■ DATA SHOWN ■
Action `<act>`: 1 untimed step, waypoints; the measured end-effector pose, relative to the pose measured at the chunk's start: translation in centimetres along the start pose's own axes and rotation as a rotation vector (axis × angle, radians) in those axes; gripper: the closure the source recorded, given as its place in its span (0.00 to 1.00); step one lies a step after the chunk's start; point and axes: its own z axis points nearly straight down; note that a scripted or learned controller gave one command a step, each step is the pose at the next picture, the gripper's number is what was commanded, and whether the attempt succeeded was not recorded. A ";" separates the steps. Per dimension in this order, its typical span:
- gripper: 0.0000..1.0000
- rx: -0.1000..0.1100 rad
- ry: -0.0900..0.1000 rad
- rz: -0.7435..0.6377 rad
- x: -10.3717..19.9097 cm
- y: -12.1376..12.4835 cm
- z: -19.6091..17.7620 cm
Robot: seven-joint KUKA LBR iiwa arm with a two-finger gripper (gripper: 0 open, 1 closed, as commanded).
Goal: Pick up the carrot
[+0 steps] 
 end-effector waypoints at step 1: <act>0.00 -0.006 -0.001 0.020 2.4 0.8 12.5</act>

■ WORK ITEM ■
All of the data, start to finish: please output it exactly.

■ ANSWER TO THIS PROBLEM ■
Action `<act>`: 1 untimed step, waypoints; the measured end-effector pose, relative to the pose measured at the chunk's start: translation in centimetres along the start pose's own axes and rotation as a rotation vector (axis × angle, radians) in those axes; gripper: the closure the source recorded, given as its place in its span (0.00 to 1.00); step one lies a step after the chunk's start; point and axes: its own z axis points nearly straight down; note that a scripted or learned controller gave one command a step, each step is the pose at the next picture, the gripper's number is what was commanded, and whether the attempt succeeded was not recorded. A ";" separates the steps. Per dimension in this order, its typical span:
- gripper: 0.0000..1.0000
- rx: -0.1000..0.1100 rad
- ry: -0.0900..0.1000 rad
- rz: -0.7435..0.6377 rad
- x: -10.3717..19.9097 cm
- y: -12.1376..12.4835 cm
- z: -19.6091..17.7620 cm
Robot: seven-joint KUKA LBR iiwa arm with a two-finger gripper (gripper: 0 open, 1 closed, as commanded).
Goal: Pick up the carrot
[+0 steps] 
 end-effector waypoints at step 1: <act>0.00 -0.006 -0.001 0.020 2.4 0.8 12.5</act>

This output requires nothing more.